ABEL LLAVALL-UBACH
GHOSTS OF OUR HUMANITIES
OCTOBER 1 – JANUARY 31, 2026
The Dreamers is proud to bring to West Texas the work of French photographer Abel Llavall-Ubach for his first solo exhibition in the US. Presenting 17 photographs spanning 17 years, « Ghosts Of Our Humanities » is a slow-paced, quiet and somber reverie capturing the gently haunting atmospheres of places found deserted.
The identity and motives of those who left is not the focus here, rather, emphasis is given to what remains. Lonesome statues, still waves and overgrown trees, an empty street graced by the sun. Though at first one might be tempted to catalog the works in this exhibition as simple landscapes, viewers willing to pause and intimately converse with the photographs might start to perceive their more complex nature.
Famed for his subdued portraits that humbly exude both the emotional and the stern,(e.g. Mathias Kiss or Barbara Chase-Riboud for The New York Times Style Magazine), Llavall-Ubach is, after all, a virtuoso at capturing the essence and soul of all things, living and inanimate. Therefore, are these empty streets and forgotten monuments indeed landscapes, or have they become ghosts through our humanity, our love, loss, and sorrows? Could they be the portraits of our now vanished emotions? Together, the photographs constitute a deeply personal form of meditation, blurring spatial and temporal landmarks in a melancholic and contemplative atmosphere – the signature of the artist’s photographic vision.
Abel Llavall-Ubach (b. Paris, France) is a French photographer who specializes in Press photography, notably portraits. His language as an artist is heavily influenced by the early days of his career: then working as a videographer for a national political TV channel and internationally renowned contemporary dance and theater companies (Théâtre National de Chaillot, Paris), his fondness for portraiture grew rapidly and soon translated into photography as a new medium of predilection. Llavall-Ubach draws from his experience with moving images and stage performances to construct a photographic realm where scenography is ever present, whilst subtly revealing the individuality and singularity of his models thanks to unexpected chromaticities.
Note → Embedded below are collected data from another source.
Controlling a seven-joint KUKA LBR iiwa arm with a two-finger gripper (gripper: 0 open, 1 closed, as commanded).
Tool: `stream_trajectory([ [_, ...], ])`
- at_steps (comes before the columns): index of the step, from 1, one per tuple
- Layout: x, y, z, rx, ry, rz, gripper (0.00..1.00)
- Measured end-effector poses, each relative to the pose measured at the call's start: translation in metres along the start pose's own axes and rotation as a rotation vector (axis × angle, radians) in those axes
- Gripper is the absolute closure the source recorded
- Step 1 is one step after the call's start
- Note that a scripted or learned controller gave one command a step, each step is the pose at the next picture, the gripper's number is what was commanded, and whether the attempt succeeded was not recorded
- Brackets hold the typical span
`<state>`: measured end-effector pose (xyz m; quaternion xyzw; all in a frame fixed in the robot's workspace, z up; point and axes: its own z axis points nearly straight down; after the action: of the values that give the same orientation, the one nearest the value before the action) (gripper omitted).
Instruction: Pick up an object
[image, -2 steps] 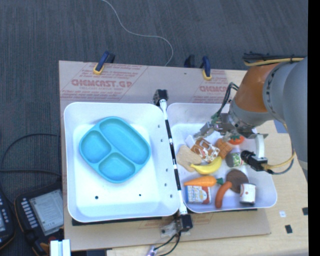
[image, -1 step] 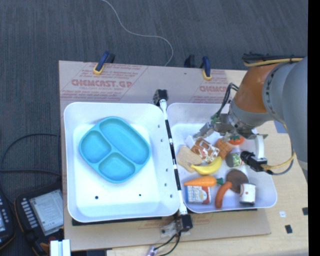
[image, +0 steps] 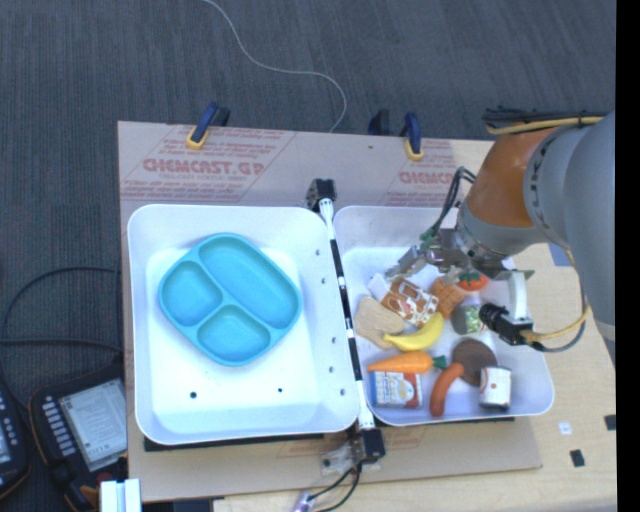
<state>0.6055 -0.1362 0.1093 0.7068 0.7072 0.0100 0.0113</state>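
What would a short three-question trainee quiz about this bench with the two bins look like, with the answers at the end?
1. True or false: the blue divided plate lies in the same bin as the banana.
2. Which bin is the gripper over? A) the left bin B) the right bin C) neither
3. Fill in: the red sausage lies between the small carton and the white ____.

Key
1. False. The plate is alone in the left bin; the banana is in the right one.
2. B. It is down over the far part of the right bin, among the toy food.
3. Cup.
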Motion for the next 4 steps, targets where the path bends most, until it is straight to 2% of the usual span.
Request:
stream_trajectory([
  [1, 0.002, -0.004, 0.000, -0.002, -0.001, 0.000, 0.00],
  [2, 0.004, 0.001, -0.012, -0.018, 0.000, 0.000, 1.00],
  [3, 0.004, 0.000, -0.012, -0.018, 0.000, 0.000, 0.00],
  [4, 0.022, -0.080, 0.013, 0.002, -0.005, 0.003, 0.00],
])
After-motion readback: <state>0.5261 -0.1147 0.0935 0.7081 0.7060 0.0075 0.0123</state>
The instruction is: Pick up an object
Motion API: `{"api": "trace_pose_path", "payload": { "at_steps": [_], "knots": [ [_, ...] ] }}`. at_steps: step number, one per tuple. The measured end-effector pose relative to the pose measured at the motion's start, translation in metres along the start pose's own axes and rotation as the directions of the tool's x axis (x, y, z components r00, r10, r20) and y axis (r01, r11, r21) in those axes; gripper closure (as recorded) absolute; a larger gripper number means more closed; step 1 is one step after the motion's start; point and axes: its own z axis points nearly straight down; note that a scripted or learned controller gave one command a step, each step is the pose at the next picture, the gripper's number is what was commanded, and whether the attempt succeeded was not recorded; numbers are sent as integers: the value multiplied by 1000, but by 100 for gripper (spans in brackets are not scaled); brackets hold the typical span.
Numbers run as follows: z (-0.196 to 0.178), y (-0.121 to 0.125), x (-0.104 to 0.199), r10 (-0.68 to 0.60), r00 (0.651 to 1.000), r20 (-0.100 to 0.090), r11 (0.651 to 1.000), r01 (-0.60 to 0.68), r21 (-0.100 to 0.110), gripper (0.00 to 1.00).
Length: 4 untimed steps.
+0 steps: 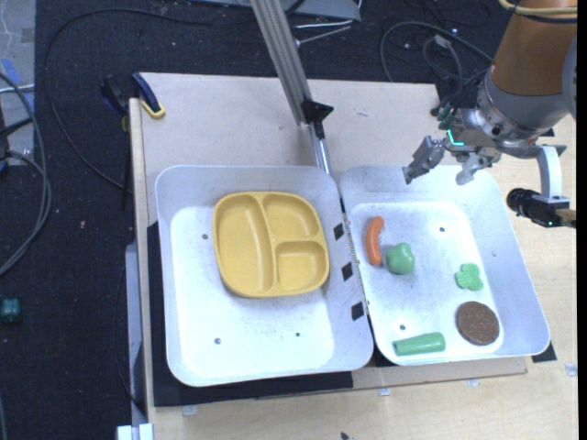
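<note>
Arm (537, 53): you are looking at the grey-and-orange arm reaching in from the right; its upper part is running off the frame, so you cannot read its full pose.
Left bin (183, 337): it is holding a yellow divided plate (271, 244), which is too broad and flat for a two-finger pinch; if the program is sending you there, expect a miss.
Right bin (514, 264): the graspable pieces are lying here, and its sloped wall is sitting close under the gripper, so a descent near the far rim is risking a finger strike on the wall.
Gripper (442, 165): it is hovering above the far edge of the right bin with its jaws spread and nothing between them.
Brown disc (478, 323): lying flat near the front corner; the fingers are likely to skid over it.
Green roll (419, 344): lying near the front wall, which may be blocking one finger.
Orange sausage (374, 240): lying just beside the green lump (400, 259); you are risking nudging one while closing on the other.
Small green piece (470, 276): its shape is too small to make out.
</note>
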Motion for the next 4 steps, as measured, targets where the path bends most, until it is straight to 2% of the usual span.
{"api": "trace_pose_path", "payload": {
  "at_steps": [1,4],
  "knots": [
    [0,0,0,0,1000,0,1000,0,0,0],
    [132,7,-1,2,1000,0,1000,-2,3,0]
  ]
}}
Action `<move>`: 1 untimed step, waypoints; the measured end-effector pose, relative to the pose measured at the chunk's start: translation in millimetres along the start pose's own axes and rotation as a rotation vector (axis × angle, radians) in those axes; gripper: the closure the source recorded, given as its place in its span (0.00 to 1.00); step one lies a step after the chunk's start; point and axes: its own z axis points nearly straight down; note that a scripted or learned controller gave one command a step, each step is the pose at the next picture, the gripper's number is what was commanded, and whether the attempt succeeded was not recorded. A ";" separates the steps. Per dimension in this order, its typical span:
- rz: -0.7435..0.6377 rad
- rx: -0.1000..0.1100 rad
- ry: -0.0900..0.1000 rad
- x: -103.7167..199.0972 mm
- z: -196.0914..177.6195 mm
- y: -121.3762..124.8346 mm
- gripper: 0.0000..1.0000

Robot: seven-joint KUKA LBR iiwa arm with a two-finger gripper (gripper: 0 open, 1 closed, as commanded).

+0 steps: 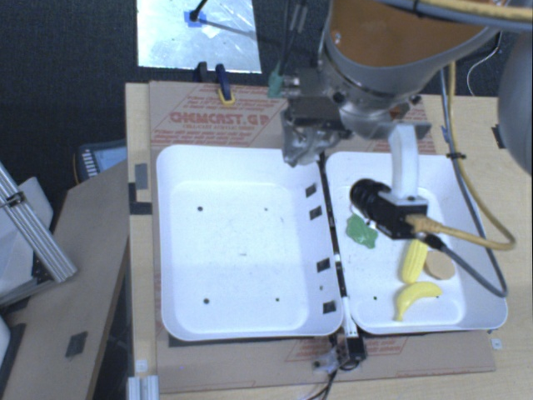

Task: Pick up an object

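My gripper (pixel 301 147) hangs over the far end of the divider between the two white bins, at the back edge of the right bin (pixel 479 248). Several small things lie in that bin's near half, well in front of the gripper. A green piece (pixel 361 232) is close to the divider. To its right a yellow corn cob (pixel 414 259) lies next to a tan round disc (pixel 440 267). A yellow banana (pixel 416 297) rests nearest the front rim. Nothing shows in the gripper.
The left bin (pixel 237 248) sits beside the right one on a cardboard sheet (pixel 212 117). A blue and yellow clamp (pixel 223 83) grips the cardboard's far edge. A shiny foil sheet (pixel 198 22) lies behind it. The arm's grey body looms over the right bin's back.
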 end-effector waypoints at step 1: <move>0.000 0.001 0.000 -0.1 0.5 0.0 0.00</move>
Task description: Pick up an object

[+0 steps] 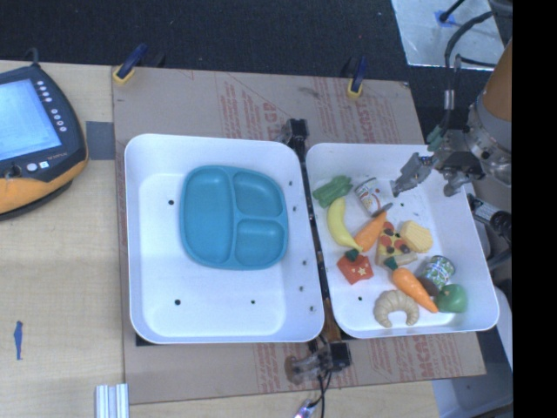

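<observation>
Fingers: two grey fingers (pixel 409 175) stand spread apart and hold nothing; the gripper (pixel 428 171) hangs over the far part of the right bin (pixel 483 273).
Near row: a croissant (pixel 396 306), a green pepper (pixel 452 298), a small can (pixel 437 271) and a carrot (pixel 414 289) lie close together by the near wall.
Middle: a red strawberry piece (pixel 355 267), a corn cob (pixel 414 234), a second carrot (pixel 372 231) and a banana (pixel 338 224).
Far: a green vegetable (pixel 332 190) and a silver can (pixel 367 192), just beside the fingers.
Left bin: a blue divided plate (pixel 233 217) lies in the left bin (pixel 139 233).
Risk: I judge the toys too crowded, so the fingers may push two at once, or the round can may slip out.
</observation>
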Robot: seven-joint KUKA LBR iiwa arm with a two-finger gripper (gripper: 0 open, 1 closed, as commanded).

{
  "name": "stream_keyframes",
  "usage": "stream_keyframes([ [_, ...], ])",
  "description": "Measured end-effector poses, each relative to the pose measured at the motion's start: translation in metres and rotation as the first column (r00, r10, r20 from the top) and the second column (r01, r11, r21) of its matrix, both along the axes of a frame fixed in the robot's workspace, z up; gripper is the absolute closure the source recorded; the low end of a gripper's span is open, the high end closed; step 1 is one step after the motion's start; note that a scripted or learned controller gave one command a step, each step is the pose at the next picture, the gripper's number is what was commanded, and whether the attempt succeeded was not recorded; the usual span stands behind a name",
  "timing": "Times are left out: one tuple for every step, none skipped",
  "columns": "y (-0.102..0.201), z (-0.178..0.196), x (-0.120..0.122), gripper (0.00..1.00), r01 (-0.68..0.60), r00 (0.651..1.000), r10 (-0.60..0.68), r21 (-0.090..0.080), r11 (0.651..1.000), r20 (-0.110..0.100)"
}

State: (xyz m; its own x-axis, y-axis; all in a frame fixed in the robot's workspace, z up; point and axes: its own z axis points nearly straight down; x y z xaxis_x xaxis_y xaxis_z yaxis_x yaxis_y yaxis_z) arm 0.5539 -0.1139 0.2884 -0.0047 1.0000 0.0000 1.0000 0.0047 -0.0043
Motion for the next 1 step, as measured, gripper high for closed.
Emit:
stream_keyframes([
  [0.0135, -0.1503, 0.0235, 0.00, -0.002, 1.000, 0.002, -0.001, 1.000, -0.003],
])
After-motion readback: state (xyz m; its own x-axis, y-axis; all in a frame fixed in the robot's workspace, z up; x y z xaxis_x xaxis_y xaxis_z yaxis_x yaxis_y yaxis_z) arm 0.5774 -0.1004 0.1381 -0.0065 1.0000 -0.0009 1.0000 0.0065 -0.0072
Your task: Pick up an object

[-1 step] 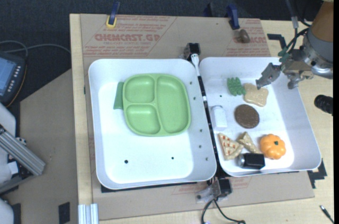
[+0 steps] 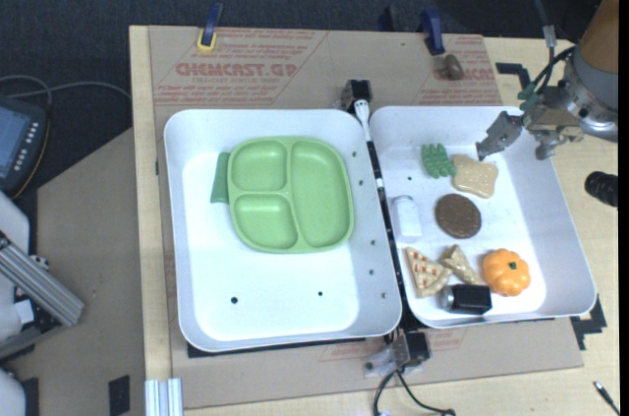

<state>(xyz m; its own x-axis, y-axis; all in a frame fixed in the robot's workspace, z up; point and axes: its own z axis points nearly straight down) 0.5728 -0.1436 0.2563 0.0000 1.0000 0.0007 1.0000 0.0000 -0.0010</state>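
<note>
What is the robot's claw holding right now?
Nothing. The gripper hangs open above the right bin, just beside the toast piece, with nothing between its fingers.

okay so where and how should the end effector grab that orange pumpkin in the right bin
Grip the pumpkin across its round body, coming straight down from above. It sits near the bin's front right wall with a black block at its left, so close front-to-back, probably.

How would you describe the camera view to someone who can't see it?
A robot arm's gripper hovers over the right white bin, near a toast slice among toy foods including a pumpkin. The left bin holds a green divided tray.
</note>
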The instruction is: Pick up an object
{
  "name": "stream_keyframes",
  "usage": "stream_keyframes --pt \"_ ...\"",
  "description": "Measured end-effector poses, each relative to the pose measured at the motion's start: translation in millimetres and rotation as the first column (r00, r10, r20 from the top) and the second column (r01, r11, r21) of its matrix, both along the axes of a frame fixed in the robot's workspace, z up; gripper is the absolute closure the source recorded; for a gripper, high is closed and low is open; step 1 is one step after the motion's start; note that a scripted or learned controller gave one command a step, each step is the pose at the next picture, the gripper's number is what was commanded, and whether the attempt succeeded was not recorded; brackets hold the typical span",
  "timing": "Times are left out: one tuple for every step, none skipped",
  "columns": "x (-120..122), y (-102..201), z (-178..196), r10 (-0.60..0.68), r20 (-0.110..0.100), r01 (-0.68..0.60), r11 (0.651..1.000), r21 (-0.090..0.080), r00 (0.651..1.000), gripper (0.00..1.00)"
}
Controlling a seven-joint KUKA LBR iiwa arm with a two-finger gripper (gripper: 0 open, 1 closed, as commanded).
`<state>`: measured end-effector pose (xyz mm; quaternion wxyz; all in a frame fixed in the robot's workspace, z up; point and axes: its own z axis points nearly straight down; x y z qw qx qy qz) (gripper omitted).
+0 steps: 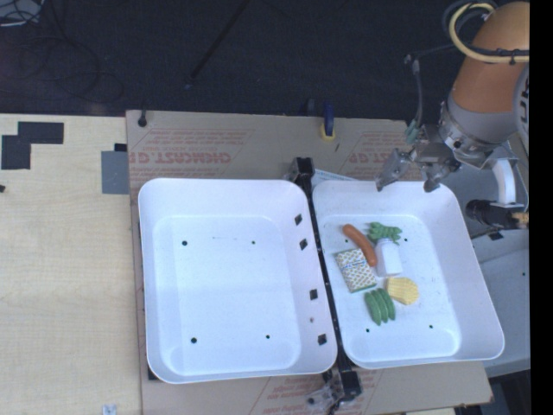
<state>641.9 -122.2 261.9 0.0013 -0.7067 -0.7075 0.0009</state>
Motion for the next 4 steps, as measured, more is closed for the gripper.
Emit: stream_keyframes --pt "-44.2 -4.6 -106.4 -0.001 -0.013 0.002 1.0 0.002 1.0 0.0" --pt "-25.6 28.4 -178.6 0.001 -0.001 -0.001 1.0 0.001 1.0 0.0" --pt "-25.9 25.1 -164.6 -0.006 -0.002 0.006 1.0 0.0 1.0 1.0" --pt "-63.3 67.3 -69.1 0.003 0.005 -0.003 1.0 0.001 1.0 1.0"
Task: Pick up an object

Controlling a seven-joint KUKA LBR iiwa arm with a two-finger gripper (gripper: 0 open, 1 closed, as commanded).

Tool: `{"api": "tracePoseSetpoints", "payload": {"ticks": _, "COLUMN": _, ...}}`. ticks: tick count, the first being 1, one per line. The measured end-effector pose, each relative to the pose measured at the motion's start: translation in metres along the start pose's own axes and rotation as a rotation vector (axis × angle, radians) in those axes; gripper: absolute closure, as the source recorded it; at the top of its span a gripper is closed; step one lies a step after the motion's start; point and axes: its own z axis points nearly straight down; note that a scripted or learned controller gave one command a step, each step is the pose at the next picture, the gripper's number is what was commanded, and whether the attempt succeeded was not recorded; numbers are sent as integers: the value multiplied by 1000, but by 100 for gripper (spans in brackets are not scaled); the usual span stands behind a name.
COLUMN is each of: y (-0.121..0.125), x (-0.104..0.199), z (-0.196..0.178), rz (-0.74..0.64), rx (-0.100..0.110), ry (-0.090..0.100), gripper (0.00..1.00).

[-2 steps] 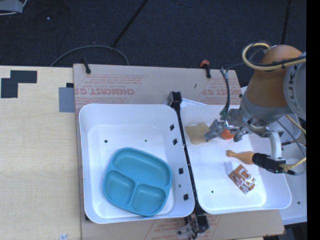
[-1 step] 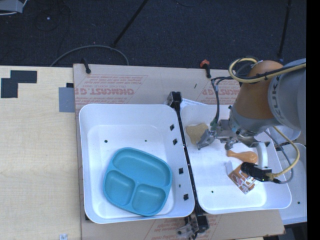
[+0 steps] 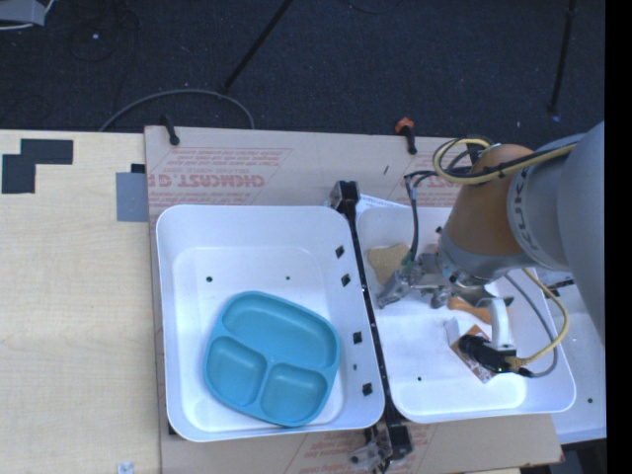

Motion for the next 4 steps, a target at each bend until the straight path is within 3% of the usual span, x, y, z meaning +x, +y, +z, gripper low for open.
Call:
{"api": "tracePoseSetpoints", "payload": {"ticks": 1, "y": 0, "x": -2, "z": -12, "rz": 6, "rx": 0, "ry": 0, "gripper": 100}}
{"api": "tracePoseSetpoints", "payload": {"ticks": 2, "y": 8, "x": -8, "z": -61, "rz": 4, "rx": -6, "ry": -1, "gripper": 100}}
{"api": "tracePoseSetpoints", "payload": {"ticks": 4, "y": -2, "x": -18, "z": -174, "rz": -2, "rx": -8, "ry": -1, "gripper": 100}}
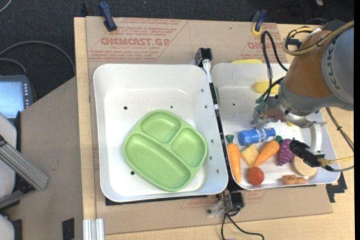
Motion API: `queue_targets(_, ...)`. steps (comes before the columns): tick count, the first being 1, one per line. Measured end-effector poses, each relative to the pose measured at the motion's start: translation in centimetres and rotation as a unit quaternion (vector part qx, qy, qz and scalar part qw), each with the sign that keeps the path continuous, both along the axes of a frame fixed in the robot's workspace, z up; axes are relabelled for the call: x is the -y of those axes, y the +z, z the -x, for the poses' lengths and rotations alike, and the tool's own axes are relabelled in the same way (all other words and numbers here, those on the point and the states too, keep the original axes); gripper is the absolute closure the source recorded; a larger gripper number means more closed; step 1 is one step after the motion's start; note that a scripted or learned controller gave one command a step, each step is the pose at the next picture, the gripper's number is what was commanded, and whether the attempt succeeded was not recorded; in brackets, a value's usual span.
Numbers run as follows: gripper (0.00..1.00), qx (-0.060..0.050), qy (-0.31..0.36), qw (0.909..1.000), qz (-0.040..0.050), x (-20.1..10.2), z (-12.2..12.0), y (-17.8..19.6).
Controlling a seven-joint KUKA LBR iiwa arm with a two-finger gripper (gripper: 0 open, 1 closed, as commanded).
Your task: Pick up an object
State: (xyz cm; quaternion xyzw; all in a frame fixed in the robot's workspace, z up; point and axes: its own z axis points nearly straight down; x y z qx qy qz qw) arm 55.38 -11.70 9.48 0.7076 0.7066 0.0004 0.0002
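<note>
The right bin [236,73] holds a pile of toy food at its front. A blue bottle [256,136] lies on its side there. Around it are an orange carrot [233,161], a second carrot [267,152], a yellow wedge [249,154], a red tomato [255,176], purple grapes [285,152] and a tan pastry [295,179]. A yellow fruit [261,86] sits farther back. My gripper [264,116] hangs low in this bin, just behind the blue bottle, with the grey and orange arm [318,73] covering the bin's right part.
The left bin [112,81] holds a green divided plate [165,149] at its front middle. A black divider strip [212,95] runs between the bins. Cables trail over the arm and the right bin's rim. Blue clamps stand at the bench's back edge.
</note>
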Motion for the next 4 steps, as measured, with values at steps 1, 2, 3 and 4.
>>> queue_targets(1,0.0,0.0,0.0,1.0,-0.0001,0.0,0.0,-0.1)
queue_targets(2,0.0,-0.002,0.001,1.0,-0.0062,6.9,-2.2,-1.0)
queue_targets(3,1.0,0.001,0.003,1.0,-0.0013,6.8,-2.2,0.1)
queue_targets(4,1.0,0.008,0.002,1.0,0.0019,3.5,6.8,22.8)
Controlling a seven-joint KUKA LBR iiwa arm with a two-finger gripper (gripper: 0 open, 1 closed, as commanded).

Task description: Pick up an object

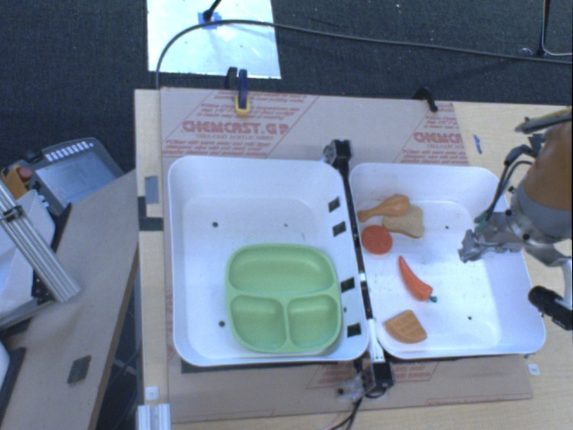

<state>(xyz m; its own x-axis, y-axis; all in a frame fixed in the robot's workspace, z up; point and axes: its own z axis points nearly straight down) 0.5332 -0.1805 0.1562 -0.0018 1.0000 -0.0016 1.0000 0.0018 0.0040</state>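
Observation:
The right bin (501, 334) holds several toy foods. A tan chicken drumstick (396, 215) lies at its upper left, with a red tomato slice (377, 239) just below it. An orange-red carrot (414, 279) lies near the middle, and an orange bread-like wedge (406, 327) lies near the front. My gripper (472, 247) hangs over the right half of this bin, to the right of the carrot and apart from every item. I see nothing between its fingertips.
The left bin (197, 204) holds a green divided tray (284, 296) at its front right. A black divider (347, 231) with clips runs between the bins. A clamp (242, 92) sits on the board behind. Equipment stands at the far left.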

Preferring softness to sharpness, grays to bright colors, the peculiar lighting that has become a signature of his work is in direct contrast with the rigid codes of classical studio portrait, bestowing his imagery a sense of eeriness, and the languishing feeling that temporality as we generally conceive it might not be as it seems. Llavall-Ubach approaches landscapes, still life, and portraits (whether in absentia or with figures depicted in the flesh) in a similar fashion: ethereal, spectral, removed from seasons, hours, and time altogether. Whether for magazines or more personal and intimate series such as the ones featured in this exhibition, a recurring subject in his body of work are monuments and places captured empty of human presence, where the traces left behind are the only clues of a once existing life.
Llavall-Ubach’s work has been featured in The New York Times, Vanity Fair, Télérama, L’Obs, M Le Monde, etc. His photographs have been part of group exhibitions alongside artists such as John Baldessari and Robert Longo (Melancholia, Galerie Dilecta, 2017) and his atypical style of portraiture has seduced the organizers of Paris Fashion Week, who regularly commission the artist for behind-the-scene images. Most recently, he founded and launched Collectio(n), a platform dedicated to his documentary work on history and heritage.
He lives and works in Paris, France.
« Ghosts Of Our Humanities » is his first solo exhibition.